# fanged whitetail



## fishercreekrick (Jan 19, 2010)

got a suprise when i cooked my deer head for for an skull mount it has 1in. fangs on its upper jaw anyone ever seen this before i was told it was a true trophy cause 1 out 1million will have them and it is very rare


----------



## bobk (Apr 30, 2004)

Are they fangs or canines? I've read of deer having canines before but it is rare for sure. Should make a cool skull mount.


----------



## fish4wall (Apr 14, 2004)

you have pics of the dracula deer!!!  that would be COOL!!!


----------



## fishercreekrick (Jan 19, 2010)

i will get some pics in the morning and get them on here for you to see


----------



## fish4wall (Apr 14, 2004)

Cool!! Thanks


----------



## M.Magis (Apr 5, 2004)

They are unusual, though not exactly "rare", nothing like 1 in a million. Most people simply don't notice because most deer heads aren't skinned out. Most taxidermists see one or two per year.


----------



## 9Left (Jun 23, 2012)

you gotta post a pic of that...love to see it


----------



## Nikster (Mar 14, 2007)

Canine? Or just malformed tooth?

Like, misaligned not getting the wear a normal tooth would get?

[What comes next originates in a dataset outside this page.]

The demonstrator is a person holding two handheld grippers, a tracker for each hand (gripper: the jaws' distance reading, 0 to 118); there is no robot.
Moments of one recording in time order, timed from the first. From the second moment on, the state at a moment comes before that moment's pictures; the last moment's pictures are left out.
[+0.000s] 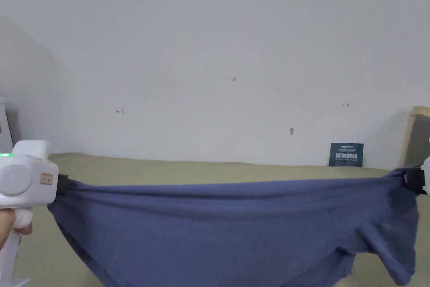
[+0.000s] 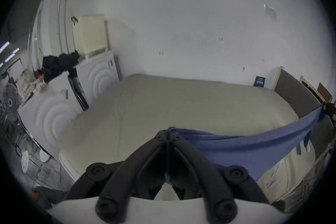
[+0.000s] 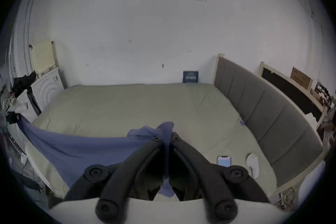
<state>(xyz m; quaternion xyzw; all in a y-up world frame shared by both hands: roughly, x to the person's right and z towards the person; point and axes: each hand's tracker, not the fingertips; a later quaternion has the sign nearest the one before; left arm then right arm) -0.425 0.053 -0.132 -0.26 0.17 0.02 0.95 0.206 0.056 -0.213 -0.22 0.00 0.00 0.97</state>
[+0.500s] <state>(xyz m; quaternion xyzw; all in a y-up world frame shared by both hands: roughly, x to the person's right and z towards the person) -0.410 0.117 -0.236 -0.24 0.20 -0.02 0.95 0.192 0.129 -0.290 -0.18 -0.04 0.00 0.98</state>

Get a picture & put it on e-bay, reserve @ $ 1,000.00

NIK,


----------



## M.Magis (Apr 5, 2004)

They're actual canine teeth, but up above the normal row of teeth. If you do a web search you'll find pics of them.


----------



## fishercreekrick (Jan 19, 2010)

you will have to go to my profile page to see photos cant get them to insert to here from my photo album


----------